The one “human” thing that AI is very good at replicating is our biases. When training artificial intelligence, researchers typically feed the systems large sets of data that they use to process and learn from. Unfortunately, many of those datasets are riddled with examples of human flaws and preconceived biases that they may not even realize are informing the work. Laura Douglas, an AI researcher and CEO of myLevels, once warned that when we teach machines on information that already contains our own misconceptions, the algorithms have a tendency of amplifying those biases rather than correcting for them. We see these failures in action constantly within existing AI systems. Earlier this year, it was reported that school districts across the country are using AI systems that are unfairly punishing people of color and disadvantaged students for mistakes that humans could more accurately interpret and process. In 2015, Pro Publica showed instances of automated sentencing systems displaying racial bias by falsely suggesting a higher rate of recidivism for black defendants while predicting a far lower rate of recidivism for white defendants. Similarly, a study found that predictive crime tools have a tendency to disproportionately push police into minority neighborhoods even when crime statistics in the area don’t reflect the need for more policing. Until these data sets and the collection process is improved and stripped of human biases, AI will likely continue to perpetuate and even exacerbate these flaws, limiting the capability to learn and improve.

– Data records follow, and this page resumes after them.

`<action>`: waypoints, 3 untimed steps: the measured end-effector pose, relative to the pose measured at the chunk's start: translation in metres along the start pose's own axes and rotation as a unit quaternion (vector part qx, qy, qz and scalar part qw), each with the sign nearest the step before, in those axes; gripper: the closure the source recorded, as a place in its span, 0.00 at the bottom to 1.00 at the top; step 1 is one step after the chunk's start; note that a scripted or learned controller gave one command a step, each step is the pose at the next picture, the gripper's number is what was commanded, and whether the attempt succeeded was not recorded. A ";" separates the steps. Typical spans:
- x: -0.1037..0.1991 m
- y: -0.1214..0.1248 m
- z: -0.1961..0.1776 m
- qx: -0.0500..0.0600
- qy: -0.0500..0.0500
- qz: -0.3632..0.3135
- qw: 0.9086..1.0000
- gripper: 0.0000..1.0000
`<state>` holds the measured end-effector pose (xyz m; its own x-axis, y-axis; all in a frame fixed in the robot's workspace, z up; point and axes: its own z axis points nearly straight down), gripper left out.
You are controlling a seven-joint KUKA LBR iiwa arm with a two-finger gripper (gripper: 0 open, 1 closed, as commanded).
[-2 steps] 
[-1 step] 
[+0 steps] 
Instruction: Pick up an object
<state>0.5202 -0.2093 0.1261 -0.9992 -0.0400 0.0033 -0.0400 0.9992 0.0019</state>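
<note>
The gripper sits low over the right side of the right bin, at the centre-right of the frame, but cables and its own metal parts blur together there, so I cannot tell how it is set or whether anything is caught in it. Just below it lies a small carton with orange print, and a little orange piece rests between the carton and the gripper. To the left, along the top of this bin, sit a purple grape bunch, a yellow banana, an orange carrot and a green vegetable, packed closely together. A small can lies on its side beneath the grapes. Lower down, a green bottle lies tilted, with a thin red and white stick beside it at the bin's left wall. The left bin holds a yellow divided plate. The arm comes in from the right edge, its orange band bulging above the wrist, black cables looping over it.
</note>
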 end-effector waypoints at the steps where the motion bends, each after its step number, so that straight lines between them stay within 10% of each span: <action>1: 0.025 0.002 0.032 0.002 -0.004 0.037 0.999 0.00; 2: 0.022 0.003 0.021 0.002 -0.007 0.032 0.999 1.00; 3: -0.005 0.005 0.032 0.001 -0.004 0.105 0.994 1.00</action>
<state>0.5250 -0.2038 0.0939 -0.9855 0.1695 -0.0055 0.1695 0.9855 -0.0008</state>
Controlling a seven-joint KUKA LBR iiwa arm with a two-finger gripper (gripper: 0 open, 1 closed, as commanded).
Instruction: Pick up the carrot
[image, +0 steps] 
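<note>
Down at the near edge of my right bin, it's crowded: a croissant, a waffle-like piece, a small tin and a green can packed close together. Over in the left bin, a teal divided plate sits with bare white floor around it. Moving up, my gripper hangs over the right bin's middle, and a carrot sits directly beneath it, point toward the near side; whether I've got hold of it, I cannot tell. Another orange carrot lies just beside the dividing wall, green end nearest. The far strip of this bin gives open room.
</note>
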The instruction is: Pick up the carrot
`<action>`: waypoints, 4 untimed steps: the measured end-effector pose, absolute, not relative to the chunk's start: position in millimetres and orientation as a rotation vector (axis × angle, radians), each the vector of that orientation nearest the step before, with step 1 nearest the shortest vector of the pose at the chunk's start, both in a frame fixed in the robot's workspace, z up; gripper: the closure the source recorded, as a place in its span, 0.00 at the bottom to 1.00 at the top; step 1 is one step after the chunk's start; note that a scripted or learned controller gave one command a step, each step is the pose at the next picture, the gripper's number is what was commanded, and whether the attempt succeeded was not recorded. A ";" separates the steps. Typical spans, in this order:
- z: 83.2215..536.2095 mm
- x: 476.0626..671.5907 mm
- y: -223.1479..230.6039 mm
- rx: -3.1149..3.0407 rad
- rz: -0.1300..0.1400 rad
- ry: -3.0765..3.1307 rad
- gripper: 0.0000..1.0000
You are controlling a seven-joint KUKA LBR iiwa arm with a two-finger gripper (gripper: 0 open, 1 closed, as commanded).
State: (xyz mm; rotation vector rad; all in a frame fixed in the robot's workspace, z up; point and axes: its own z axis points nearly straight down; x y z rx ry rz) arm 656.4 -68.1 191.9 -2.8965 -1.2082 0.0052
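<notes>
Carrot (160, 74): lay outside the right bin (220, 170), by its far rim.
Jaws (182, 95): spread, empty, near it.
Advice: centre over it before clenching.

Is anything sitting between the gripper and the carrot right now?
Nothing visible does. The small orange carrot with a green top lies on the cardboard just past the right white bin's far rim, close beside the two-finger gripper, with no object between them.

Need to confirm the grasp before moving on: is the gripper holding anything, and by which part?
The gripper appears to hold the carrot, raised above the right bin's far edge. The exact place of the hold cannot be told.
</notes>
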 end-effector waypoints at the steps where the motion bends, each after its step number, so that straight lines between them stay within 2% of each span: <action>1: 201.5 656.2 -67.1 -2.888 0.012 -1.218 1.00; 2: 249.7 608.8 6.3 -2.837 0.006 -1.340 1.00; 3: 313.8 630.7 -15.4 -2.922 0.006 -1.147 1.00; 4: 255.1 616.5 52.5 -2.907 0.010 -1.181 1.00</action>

AI as we know it may be reaching its ceiling. While it still has room to grow in some areas, the science fiction future in which machines learn and improve on the fly, performing human-like thinking and processing tasks, is probably not in our near-term future. Professor Michael Wooldridge, the head of the Department of Computer Science at Hertford College, has warned that “there is, clearly, an AI bubble at present.” That seems to be borne out by most indicators. The Artificial Intelligence Index releases a report every year that takes into account the progress made in AI year-over-year. It has found that even with breakthroughs happening on the regular, progress is considerably slower than we may have been led to believe. AI systems are getting better at certain, specific tasks; often ones with a specific, contained goal, like playing a game of Go or processing images. But we are still a long way from the singularity or any form of “artificial general intelligence” in which machines become smart enough to understand and process information in the same way a human can. Accomplishing that, assuming it is something that we should want to accomplish, will require significant advances in computing power and major improvements to how we currently train and teach AI. Pending that, consider yourself safe from any sort of robot apocalypse for the time being.